INTRODUCTION: Protease-activated receptors (PARs) evolved to react to extracellular proteolytic activity. In mammals, three of the four PARs (PAR1, PAR3, and PAR4) that are expressed respond to the prototypical procoagulant enzyme thrombin, whereas PAR2 was assumed to resist activation by thrombin. To date, involvement of cell surface thrombin-recruiting co-receptors such as thrombomodulin (TM), which potentially facilitates PAR2 cleavage, has not been addressed. Thus, we examined whether TM-bound thrombin cleaved PAR2 and tested biological responses such as nuclear factor kappa B (NF-κB) DNA binding activity and cytokine release. MATERIALS AND METHODS: We examined 293T cells overexpressing PAR2 and TM for thrombin recruitment by TM promoting PAR2 cleavage. To test for the TM-thrombin interactions required for PAR2 cleavage and to map cleavage sites on PAR2, mutant constructs of TM or PAR2 were engineered. Biological effects because of PAR2 activation were investigated using an NF-κB reporter system and cytokine release. RESULTS AND CONCLUSIONS: We identified that, at low to moderate concentrations, thrombin cleaved PAR2 in a TM co-receptor-dependent manner with cleavage efficiency comparable to that of trypsin.
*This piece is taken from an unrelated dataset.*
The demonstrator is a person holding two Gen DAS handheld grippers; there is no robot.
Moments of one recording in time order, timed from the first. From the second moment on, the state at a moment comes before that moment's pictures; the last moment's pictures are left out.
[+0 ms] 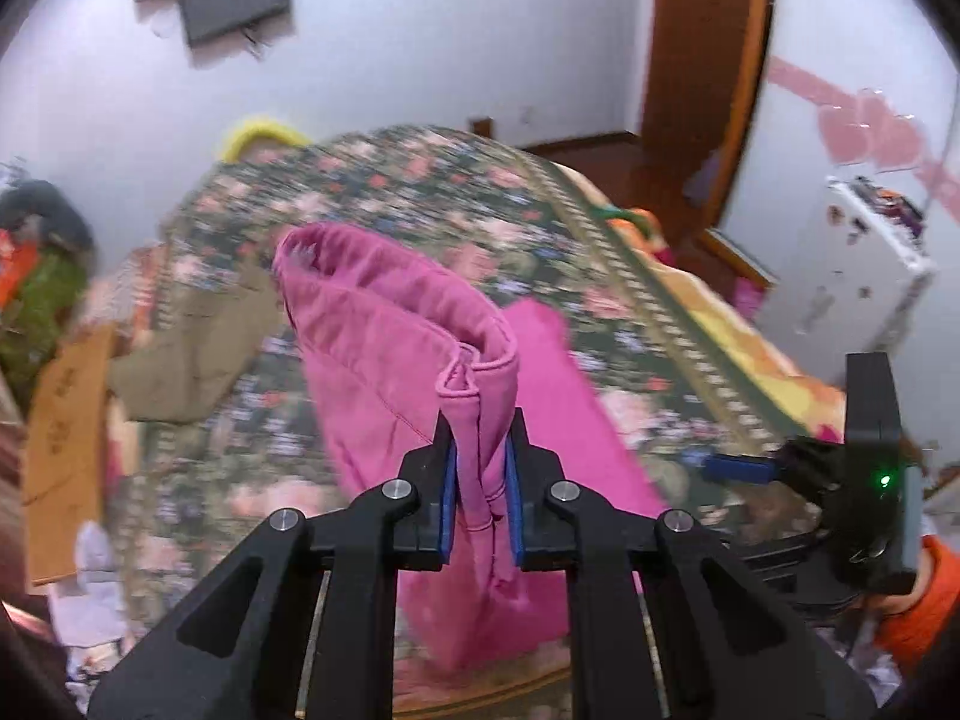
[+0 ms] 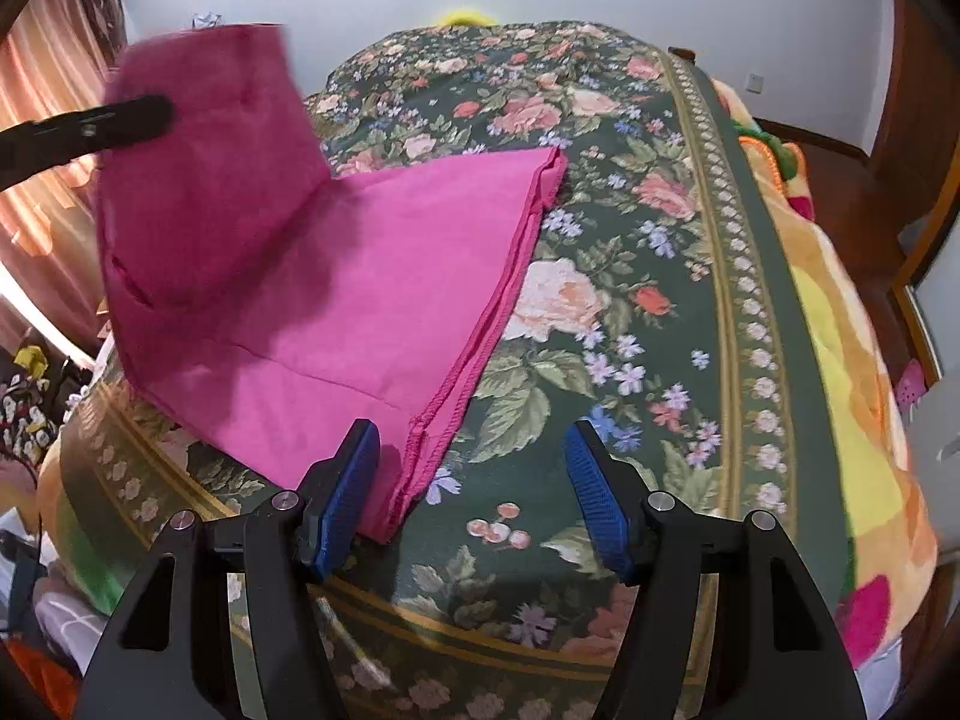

In TM's presence, thrombin efficiently cleaved both, PAR1 and PAR2, albeit kinetics differed. Whereas the majority of surface expressed PAR1 was immediately cleaved off, prolonged exposure to thrombin resulted in few additional cleavage. In contrast, PAR2 cleavage was sustained upon prolonged exposure to thrombin. However, TM EGF-like domain 5 was required and TMchondroitin sulfate (CS) proteoglycan sites serine 490 and serine 492 assisted in PAR2 cleavage, while thrombin preferentially cleaved at arginine 36 on PAR2's N-terminus. Note that thrombin-induced activation of NF-κB via PAR2 resulted in release of interleukin-8. Thus, we provide a novel concept of how thrombin efficiently cleaves PAR2 in a TM-dependent manner, resulting in pro-inflammatory interleukin-8 release. This unexpected pro-inflammatory role of TM, promoting cleavage and activation of PAR2 by thrombin, may lead to novel therapeutic options for treating inflammatory and malignant diseases.